On 1/26/10, Jim Brain <brain at jbrain.com> wrote:
On 1/26/2010 12:54 PM, Ethan Dicks wrote:
There were tricks one could perform with the 6502
since it had
alternating fetch and execute cycles, so by doing something else with
the bus during the right portion of the clock phase, you could design
a board to "do twice as much" at 1Mhz, but I don't think the 1541 did
that.
He's probably thinking of the earlier IEEE drives. Peddle designed them
and tried to be very clever in the design. They contained a 6502 and
6504 that shared the bus by running one on a (effectively) reversed
clock. THe 6502 got the bus for half a cycle, followed by the 6504, etc.
Most likely. That is a slick design - saves on expensive dual-port memory.
The 1541 (and some of the later IEEE drives) proved
you didn't need that
level of sophistication to operate a floppy disk mechanism.
There was also only a single drive mechanism to fiddle with in the
1541. Design improvements aside, that may have helped shrink it down
to a single processor.
It cost Peddle, too, Jack was furious at the cost and
design lag of the
IEEE drives. I'm not sure Chuck ever fully recovered.
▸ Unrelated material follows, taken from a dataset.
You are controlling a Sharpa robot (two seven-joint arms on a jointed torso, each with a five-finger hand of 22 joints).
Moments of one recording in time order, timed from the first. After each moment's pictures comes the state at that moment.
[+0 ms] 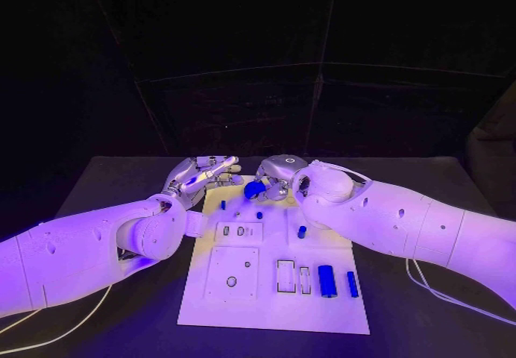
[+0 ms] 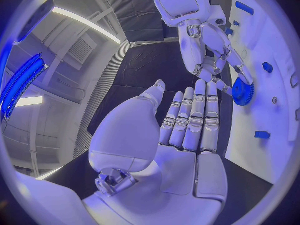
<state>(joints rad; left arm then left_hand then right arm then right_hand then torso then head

One thing I do remember is the story that some "damn connector" was in
short supply in the PET era and that part of the mandate from Jack was
that the next drive "better not use that".
I never heard for certain which exact connector it was - could have
been the IEEE-488 cable connector or the PCB connector - either way,
no cables or no boards means lost sales opportunities.